# Latency-sensitive Applications “jump” over Throughput Intensive Applications

17 May 2015Queues Don’t Matter When You Can JUMP Them! on NSDI 2015. The authors provided all the source and steps needed to reproduce the results. This is not common in academic system. There is a “Debate: It’s time: academic systems venues should require authors to make their code and data publicly available; those that do not will be held to a higher standard” on ASPLOS 2015.

Many datacenter applications are sensitive to tail latencies. Even if as few as one machine in 10,000 is a straggler, up to 18% of requests can experience high latency. This has a tangible impact on user engagement and thus potential revenue. One source of latency tails is network interference: congestion from throughput-intensive applications causes queueing that delays traffic from latency-sensitive applications.
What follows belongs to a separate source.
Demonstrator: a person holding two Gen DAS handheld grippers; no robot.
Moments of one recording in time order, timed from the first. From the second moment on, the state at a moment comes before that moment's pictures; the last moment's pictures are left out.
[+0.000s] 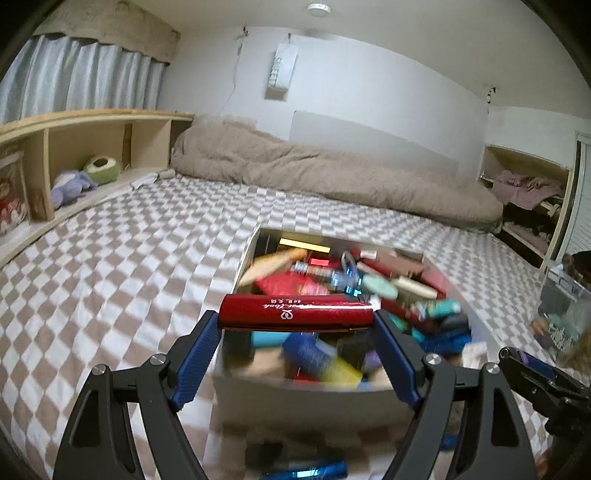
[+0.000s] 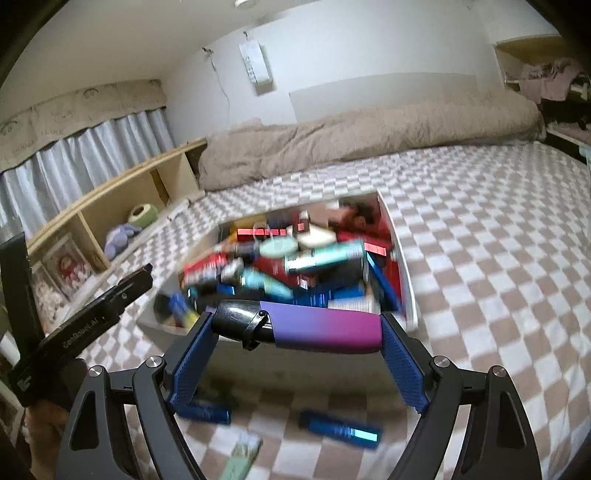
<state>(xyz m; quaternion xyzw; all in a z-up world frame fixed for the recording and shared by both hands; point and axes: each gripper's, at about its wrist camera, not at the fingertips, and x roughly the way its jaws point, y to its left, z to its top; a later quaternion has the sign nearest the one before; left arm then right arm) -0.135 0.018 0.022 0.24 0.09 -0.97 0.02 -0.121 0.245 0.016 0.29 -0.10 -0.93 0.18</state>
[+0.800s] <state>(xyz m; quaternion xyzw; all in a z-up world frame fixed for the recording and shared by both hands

In their evaluation, the authors found that mixing MapReduce and memcached traffic in the same network extended memcached latency in the tail by 85x compared to an interference free network. Similar effects were observed with the PTPd low-latency clock synchronisation daemon, and the Naid data-flow computation framework. This leads to the insight that if the low-latency application packets can somehow ‘jump the queue’ and take priority over the less latency sensitive application packets then we can mitigate these effects. Of course, with enough low-latency traffic we’ll also get interference between low-latency applications as well (due to contention at network switches) – we can solve that problem by rate limiting.

Our exploratory experiments demonstrate that applications are sensitive to network interference, and that network interference occurs primarily as a result of shared switch queues. QJUMP therefore tackles network interference by reducing switch queueing: essentially, if we can reduce the amount of queueing in the network, then we will also reduce network interference. In the extreme case, if we can place a low, finite bound on queueing, then we can fully control network interference. This idea forms the basis of QJUMP.

Suppose a switch has four input ports, a packet arriving at a port will wait for at most three other packets (one at each of the other three input ports) before being serviced. Now consider a multi-hop, multi-host network. Assume that each host has only one connection to the network, and in the worst case with n hosts, n-1 of them can all try to send a packet to the nth host at the same time – this gives a ‘network fan-in’ of n-1. From this we can find an upper bound on the worst case end-to-end packet delay which is given by

```
(n * (maximum packet size/rate of the slowest link in bits per second)) + cumulative hop delay
```

We define a scaling factor f so that the assumed number of senders n is given by

```
n = n/f where 1 <= f <= n
```

We would like to use multiple values of f concurrently, so that different applications can benefit from the latency variance vs. throughput trade off that suits them best. To achieve this, we partition the network so that traffic from latency-sensitive applications (e.g.PTPd, memcached, Naiad) can “jump-the-queue” over traffic from throughput intensive applications (e.g.Hadoop).

Figure 5 (page 8) shows that QJump is capable of resolving interference in PTPd as well as memchaced.